(Stored data)
BEGIN

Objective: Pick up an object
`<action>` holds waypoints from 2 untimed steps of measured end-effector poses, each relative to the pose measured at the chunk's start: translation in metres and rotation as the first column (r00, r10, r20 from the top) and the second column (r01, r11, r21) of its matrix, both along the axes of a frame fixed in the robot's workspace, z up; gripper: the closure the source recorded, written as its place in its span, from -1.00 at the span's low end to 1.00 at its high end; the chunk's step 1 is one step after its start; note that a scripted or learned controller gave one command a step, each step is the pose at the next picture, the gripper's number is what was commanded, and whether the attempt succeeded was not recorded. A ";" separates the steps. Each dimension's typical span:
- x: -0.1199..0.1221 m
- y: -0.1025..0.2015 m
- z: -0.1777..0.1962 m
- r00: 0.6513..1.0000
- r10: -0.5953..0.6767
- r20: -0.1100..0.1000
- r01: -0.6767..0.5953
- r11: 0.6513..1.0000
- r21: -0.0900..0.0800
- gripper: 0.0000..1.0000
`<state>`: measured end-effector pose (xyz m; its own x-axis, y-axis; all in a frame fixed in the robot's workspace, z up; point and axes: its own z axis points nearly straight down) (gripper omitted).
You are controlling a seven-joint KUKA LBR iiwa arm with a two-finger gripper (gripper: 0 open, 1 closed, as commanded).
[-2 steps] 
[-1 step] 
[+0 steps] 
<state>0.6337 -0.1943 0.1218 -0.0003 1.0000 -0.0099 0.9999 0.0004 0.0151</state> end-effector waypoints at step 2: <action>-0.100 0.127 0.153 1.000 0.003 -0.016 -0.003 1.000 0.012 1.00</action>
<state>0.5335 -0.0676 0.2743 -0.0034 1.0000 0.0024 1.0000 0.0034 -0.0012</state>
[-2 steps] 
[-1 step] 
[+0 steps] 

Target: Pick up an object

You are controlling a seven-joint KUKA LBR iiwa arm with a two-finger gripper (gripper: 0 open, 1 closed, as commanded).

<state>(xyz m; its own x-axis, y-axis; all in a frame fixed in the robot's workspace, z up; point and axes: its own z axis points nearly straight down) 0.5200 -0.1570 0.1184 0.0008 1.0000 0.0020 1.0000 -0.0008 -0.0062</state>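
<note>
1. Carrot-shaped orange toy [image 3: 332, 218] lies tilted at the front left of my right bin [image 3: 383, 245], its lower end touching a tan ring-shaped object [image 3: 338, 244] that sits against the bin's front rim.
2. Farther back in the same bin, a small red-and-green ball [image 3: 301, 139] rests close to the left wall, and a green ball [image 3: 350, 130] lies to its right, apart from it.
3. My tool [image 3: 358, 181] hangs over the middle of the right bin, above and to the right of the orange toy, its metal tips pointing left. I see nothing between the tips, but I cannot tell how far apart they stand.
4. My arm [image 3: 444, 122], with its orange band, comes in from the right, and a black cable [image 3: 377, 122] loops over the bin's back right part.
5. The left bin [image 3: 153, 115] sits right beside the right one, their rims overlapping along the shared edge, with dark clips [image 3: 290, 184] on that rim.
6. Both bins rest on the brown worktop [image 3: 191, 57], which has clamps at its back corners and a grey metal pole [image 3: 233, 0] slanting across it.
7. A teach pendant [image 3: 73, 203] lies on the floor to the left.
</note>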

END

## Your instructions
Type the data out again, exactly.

## Expected answer
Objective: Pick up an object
`<action>` holds waypoints from 2 untimed steps of measured end-effector poses, each relative to the pose measured at the chunk's start: translation in metres and rotation as the first column (r00, r10, r20 from the top) and the second column (r01, r11, r21) of its matrix, both along the axes of a frame fixed in the robot's workspace, z up; gripper: the closure the source recorded, written as its place in its span, from -1.00 at the span's low end to 1.00 at its high end; the chunk's step 1 is one step after its start; note that a scripted or learned controller gave one command a step, each step is the pose at the next picture, the gripper's number is what was commanded, and whether the attempt succeeded was not recorded. A ";" separates the steps. Each dimension's typical span:
- x: -0.1199..0.1221 m
- y: -0.1025..0.2015 m
- z: -0.1777..0.1962 m
- r00: 0.6513..1.0000
- r10: -0.5953..0.6767
- r20: -0.1100..0.1000
- r01: -0.6767..0.5953
- r11: 0.6513..1.0000
- r21: -0.0900..0.0800
- gripper: 0.0000..1.0000
`<state>`: measured end-effector pose (xyz m; its own x-axis, y-axis; all in a frame fixed in the robot's workspace, z up; point and axes: its own z axis points nearly straight down) (gripper omitted).
You are controlling a seven-joint KUKA LBR iiwa arm with a two-finger gripper (gripper: 0 open, 1 closed, as commanded).
[-2 steps] 
[-1 step] 
[+0 steps] 
<state>0.6337 -0.1943 0.1218 -0.0003 1.0000 -0.0099 0.9999 0.0004 0.0151</state> end-effector waypoints at step 2: <action>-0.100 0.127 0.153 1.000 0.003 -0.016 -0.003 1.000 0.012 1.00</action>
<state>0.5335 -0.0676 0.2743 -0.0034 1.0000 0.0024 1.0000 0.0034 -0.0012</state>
[-2 steps] 
[-1 step] 
[+0 steps] 

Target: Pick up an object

You are controlling a seven-joint KUKA LBR iiwa arm with a two-finger gripper (gripper: 0 open, 1 closed, as commanded).

<state>(xyz m; its own x-axis, y-axis; all in a frame fixed in the robot's workspace, z up; point and axes: its own z axis points nearly straight down) 0.5200 -0.1570 0.1184 0.0008 1.0000 0.0020 1.0000 -0.0008 -0.0062</state>
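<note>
1. Carrot-shaped orange toy [image 3: 332, 218] lies tilted at the front left of my right bin [image 3: 383, 245], its lower end touching a tan ring-shaped object [image 3: 338, 244] that sits against the bin's front rim.
2. Farther back in the same bin, a small red-and-green ball [image 3: 301, 139] rests close to the left wall, and a green ball [image 3: 350, 130] lies to its right, apart from it.
3. My tool [image 3: 358, 181] hangs over the middle of the right bin, above and to the right of the orange toy, its metal tips pointing left. I see nothing between the tips, but I cannot tell how far apart they stand.
4. My arm [image 3: 444, 122], with its orange band, comes in from the right, and a black cable [image 3: 377, 122] loops over the bin's back right part.
5. The left bin [image 3: 153, 115] sits right beside the right one, their rims overlapping along the shared edge, with dark clips [image 3: 290, 184] on that rim.
6. Both bins rest on the brown worktop [image 3: 191, 57], which has clamps at its back corners and a grey metal pole [image 3: 233, 0] slanting across it.
7. A teach pendant [image 3: 73, 203] lies on the floor to the left.
</note>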

The output above is complete as it stands.